# Exercise objective
Return exactly the span of lines in the following data that opens with the line containing "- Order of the" and closes with the line containing "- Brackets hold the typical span". Include nothing else.

____

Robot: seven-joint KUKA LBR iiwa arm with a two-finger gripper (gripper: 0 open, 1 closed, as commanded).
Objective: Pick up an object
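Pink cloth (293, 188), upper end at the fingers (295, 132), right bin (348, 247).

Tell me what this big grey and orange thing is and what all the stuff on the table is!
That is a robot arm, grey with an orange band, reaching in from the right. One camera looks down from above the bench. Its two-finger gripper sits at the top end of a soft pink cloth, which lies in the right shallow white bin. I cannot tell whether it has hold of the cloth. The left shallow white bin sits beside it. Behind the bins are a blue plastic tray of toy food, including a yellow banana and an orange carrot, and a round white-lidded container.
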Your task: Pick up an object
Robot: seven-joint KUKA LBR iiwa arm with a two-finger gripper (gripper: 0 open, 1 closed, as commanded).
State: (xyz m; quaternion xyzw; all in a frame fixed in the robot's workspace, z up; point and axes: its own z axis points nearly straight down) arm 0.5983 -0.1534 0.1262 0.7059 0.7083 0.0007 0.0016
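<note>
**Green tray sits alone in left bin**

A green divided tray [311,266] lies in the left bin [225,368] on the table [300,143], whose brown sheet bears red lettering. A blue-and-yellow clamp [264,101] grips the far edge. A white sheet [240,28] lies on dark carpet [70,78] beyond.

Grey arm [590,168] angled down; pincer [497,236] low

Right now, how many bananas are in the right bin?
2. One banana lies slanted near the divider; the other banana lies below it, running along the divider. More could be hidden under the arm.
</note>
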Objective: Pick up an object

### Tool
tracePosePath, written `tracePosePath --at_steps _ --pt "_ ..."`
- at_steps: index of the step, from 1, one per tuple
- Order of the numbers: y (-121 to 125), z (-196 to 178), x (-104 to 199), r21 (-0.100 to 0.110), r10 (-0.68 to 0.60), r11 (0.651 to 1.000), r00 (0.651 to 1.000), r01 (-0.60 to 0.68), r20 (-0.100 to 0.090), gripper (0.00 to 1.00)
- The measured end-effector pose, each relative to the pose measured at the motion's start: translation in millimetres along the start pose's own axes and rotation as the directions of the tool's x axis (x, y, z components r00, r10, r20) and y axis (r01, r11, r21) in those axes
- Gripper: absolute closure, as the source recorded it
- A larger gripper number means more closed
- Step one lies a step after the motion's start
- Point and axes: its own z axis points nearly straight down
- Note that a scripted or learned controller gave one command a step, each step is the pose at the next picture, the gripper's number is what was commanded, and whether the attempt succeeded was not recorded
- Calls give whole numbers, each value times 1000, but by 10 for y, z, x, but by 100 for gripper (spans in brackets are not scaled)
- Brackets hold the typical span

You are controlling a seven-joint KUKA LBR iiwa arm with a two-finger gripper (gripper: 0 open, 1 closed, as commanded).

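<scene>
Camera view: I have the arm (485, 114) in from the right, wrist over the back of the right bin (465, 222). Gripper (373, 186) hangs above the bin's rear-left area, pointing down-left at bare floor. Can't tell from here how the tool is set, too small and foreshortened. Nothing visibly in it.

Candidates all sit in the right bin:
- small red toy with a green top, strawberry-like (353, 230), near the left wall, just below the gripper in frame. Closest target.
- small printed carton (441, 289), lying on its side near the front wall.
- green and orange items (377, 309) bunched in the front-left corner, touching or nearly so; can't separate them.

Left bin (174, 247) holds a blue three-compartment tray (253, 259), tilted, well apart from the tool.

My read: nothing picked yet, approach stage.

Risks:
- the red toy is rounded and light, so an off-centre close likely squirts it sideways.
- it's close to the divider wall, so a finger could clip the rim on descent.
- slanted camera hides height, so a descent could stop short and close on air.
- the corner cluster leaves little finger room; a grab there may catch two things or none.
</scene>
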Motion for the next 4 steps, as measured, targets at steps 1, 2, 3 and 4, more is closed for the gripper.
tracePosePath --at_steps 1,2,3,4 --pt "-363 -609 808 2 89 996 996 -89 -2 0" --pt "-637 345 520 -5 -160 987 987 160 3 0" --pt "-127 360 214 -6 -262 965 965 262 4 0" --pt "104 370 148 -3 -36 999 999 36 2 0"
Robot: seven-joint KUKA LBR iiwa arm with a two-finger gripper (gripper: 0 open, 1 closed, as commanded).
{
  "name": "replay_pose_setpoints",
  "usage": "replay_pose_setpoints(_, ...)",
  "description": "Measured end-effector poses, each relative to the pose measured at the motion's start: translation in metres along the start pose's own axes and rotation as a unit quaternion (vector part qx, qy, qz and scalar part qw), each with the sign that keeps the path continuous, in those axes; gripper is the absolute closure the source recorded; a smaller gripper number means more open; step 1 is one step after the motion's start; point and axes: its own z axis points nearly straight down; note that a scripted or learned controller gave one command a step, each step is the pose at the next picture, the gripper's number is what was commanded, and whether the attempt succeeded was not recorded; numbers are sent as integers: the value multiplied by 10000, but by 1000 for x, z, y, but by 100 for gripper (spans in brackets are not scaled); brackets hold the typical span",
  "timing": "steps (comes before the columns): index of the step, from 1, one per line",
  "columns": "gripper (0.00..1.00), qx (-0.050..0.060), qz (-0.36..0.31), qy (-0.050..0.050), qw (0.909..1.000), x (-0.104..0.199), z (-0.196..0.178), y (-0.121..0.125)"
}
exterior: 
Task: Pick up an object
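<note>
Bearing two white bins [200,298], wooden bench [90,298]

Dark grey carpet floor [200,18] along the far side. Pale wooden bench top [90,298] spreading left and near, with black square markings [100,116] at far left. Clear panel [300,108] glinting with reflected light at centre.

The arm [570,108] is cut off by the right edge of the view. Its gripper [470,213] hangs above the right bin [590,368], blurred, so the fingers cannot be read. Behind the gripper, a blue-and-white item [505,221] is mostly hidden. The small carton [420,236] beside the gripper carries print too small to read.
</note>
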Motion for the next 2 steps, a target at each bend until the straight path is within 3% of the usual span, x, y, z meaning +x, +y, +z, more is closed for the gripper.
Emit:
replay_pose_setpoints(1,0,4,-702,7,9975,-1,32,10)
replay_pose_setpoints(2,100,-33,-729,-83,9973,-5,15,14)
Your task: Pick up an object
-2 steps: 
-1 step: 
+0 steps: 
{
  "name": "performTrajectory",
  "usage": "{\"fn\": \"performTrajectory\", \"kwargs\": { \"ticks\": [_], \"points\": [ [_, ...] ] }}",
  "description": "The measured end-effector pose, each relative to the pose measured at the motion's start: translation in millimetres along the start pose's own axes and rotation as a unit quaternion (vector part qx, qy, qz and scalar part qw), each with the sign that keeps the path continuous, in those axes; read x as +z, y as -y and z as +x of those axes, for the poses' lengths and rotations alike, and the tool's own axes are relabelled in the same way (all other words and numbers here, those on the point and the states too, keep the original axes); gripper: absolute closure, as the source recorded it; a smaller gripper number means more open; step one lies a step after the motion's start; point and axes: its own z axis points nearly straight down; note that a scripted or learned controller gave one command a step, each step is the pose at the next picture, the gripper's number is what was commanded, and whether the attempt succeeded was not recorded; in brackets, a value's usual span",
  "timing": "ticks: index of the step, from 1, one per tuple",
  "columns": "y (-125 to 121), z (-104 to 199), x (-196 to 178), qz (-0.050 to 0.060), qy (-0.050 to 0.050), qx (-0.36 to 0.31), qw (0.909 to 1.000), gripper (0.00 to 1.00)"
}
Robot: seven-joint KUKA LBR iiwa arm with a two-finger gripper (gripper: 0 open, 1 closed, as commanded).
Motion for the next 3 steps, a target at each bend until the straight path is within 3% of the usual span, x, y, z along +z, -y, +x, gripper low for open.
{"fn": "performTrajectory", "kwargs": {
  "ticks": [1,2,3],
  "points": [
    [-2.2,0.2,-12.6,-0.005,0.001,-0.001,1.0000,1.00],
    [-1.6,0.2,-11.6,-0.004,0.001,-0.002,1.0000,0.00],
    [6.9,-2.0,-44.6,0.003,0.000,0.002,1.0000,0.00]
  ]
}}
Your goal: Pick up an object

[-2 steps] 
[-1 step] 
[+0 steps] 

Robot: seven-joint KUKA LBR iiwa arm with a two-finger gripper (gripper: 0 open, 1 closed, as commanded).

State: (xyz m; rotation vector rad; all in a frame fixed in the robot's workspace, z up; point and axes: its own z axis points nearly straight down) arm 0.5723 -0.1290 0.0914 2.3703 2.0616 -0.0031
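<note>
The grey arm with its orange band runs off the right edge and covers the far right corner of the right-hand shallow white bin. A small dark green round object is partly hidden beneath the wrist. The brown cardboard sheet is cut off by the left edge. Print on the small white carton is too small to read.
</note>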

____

# Solution
- Order of the numbers: y (-121 to 125), z (-196 to 178), x (-104 to 199), r21 (-0.100 to 0.110), r10 (-0.68 to 0.60), r11 (0.651 to 1.000), r00 (0.651 to 1.000), r01 (-0.60 to 0.68), r20 (-0.100 to 0.090), gripper (0.00 to 1.00)
- The measured end-effector pose, each relative to the pose measured at the motion's start: translation in millimetres along the start pose's own axes and rotation as the directions of the tool's x axis (x, y, z components r00, r10, r20) and y axis (r01, r11, r21) in those axes
- Gripper: absolute closure, as the source recorded it
- A larger gripper number means more closed
- Step one lies a step after the motion's start
- Point and axes: its own z axis points nearly straight down
- Note that a scripted or learned controller gave one command a step, each step is the pose at the next picture, the gripper's number is what was commanded, and whether the attempt succeeded was not recorded
- Calls give whole numbers, each value times 1000, but by 10 for y, z, x, but by 100 for gripper (spans in brackets are not scaled)
- Brackets hold the typical span

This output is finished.